My experience working for and believing in Dosanjh can be mirrored in the efforts of thousands of others, from his NDP cabinet and caucus colleagues to supporters who knocked on doors for the beleaguered premier before he was defeated in his home riding of Vancouver-Kensington on May 16, 2001. So it was with profound disappointment that I learned Dosanjh would betray his principles, and for such a low price.

Low because the odds are strongly against Dosanjh even winning in Vancouver South, the federal riding where he has been undemocratically appointed as the candidate for a Liberal party currently polling at least five percent below 2000 election results.

In that 2000 federal election, the combined votes for the now-merged Canadian Alliance and Progressive Conservative parties in the riding--then called Vancouver South Burnaby--would have been enough to beat incumbent Liberal MP and then*cabinet minister Herb Dhaliwal, 18,033 against 17,705.

The newly redistributed boundaries of the riding take away its blue-collar Burnaby segment and shift the borders west and north, increasing the chances of victory for Dosanjh's Conservative opponent, dentist Victor Soo Chan. And in the past, Conservative John Fraser represented the riding for 20 years.

Dosanjh's likely fate is to join the list of turncoat ex NDP members who have succumbed to the siren call of the federal Liberal party only to go down to discredited defeat.

Former provincial cabinet minister Bill Barlee, Burnaby city councillor Lee Rankin, North Vancouver city councillor Bill Bell, and former NDP MP Lyle MacWilliam have all tried changing their political stripes and running as federal Liberal candidates. All were soundly rejected by voters.

Former NDP strategist Brad Zubyk, who was campaign manager for MLA Corky Evans's two unsuccessful bids for the provincial leadership, also crossed over to work with the federal Liberals in the 2000 election, to no great effect. Unlike the others, Zubyk returned to the provincial party, heading NDP leadership candidate Nils Jensen's 2003 campaign.

Political turncoats never have an easy time: they are despised by those friends left in the party they abandon and regarded with suspicion by their new colleagues.

Dosanjh previously turned down requests from federal NDP leader Jack Layton to run for the party, telling Layton he wasn't interested in running federally. He has disingenuously claimed in recent media interviews that in the past he would have run as a Liberal had he been inclined to be a member of Parliament, saying the NDP did not represent his federal views.

But as late as 2001, Dosanjh was making significant contributions to the federal New Democratic Party. In 2000 and 2001, Dosanjh donated $550 each year to the federal party, according to Elections Canada records.

"In my household, politics has always been a noble thing. Power per se doesn't excite me," Dosanjh told Maclean's magazine in November 1999.

What Dosanjh has now done for a shot at power is far from noble.

Let's be clear: I have friends who are federal and provincial Liberals, Conservatives, Greens, and Unity supporters, as well as those who support the NDP and who are nonaligned.
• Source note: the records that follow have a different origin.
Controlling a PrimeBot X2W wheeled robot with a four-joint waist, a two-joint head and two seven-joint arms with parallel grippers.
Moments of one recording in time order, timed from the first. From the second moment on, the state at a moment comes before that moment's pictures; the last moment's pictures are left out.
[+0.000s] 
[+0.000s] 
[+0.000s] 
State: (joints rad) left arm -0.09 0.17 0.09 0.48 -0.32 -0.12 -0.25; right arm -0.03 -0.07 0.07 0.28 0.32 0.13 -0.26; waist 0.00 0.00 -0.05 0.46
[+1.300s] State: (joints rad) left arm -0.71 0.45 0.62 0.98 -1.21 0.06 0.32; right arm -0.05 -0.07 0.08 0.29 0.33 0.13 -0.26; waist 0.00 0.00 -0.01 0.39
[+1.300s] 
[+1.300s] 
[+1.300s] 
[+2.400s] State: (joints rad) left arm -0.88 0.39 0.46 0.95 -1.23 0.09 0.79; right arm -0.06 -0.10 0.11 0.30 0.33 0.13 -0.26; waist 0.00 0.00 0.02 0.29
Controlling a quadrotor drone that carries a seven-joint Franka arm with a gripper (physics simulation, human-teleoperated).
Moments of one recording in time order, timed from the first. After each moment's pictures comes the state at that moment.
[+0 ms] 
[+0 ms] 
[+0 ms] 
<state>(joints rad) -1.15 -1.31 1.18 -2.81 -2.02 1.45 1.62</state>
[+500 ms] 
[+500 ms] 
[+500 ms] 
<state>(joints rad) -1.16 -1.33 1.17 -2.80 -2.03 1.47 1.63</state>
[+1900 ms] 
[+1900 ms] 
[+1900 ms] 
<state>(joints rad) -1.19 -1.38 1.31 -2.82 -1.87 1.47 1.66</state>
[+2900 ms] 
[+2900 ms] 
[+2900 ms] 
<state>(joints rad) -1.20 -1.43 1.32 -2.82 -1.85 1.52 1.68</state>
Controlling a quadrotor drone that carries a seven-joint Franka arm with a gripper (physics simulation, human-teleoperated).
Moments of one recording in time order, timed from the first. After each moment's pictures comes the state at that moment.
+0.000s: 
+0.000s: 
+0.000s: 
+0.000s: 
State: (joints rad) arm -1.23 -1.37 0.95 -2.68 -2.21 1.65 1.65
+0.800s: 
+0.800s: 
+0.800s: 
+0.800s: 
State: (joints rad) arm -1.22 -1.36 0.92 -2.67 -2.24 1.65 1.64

We disagree on policies but we respect each other's integrity and commitment to different philosophies and political parties. What we don't respect is the opportunism that comes when people switch parties just before an election.

Public service is still a noble calling, and there are many politicians in all parties who have principles I admire. But Ujjal Dosanjh is no longer one of them.


----------



## ugsbay (May 1, 2010)

Mai Harinder Kaur Ji, excellent post, i get the feeling that sikhs get called extremist at the smallest incident sometimes, i mean those fights at the temples were appalling but when i look at the news articles relating those, they somehow get translated into extremism. It seems to me that we cannot even express our sorrow and demand some justice for 84 without being labelled with extremism. That is why it is so important that Sikhs no matter where in the world should behave in a civil manner no matter whatever the issues. The more silly incidents we see the more the media and politics say look i told you they are troublemakers. They will quickly tarnish our whole nation on the actions of a very few.


----------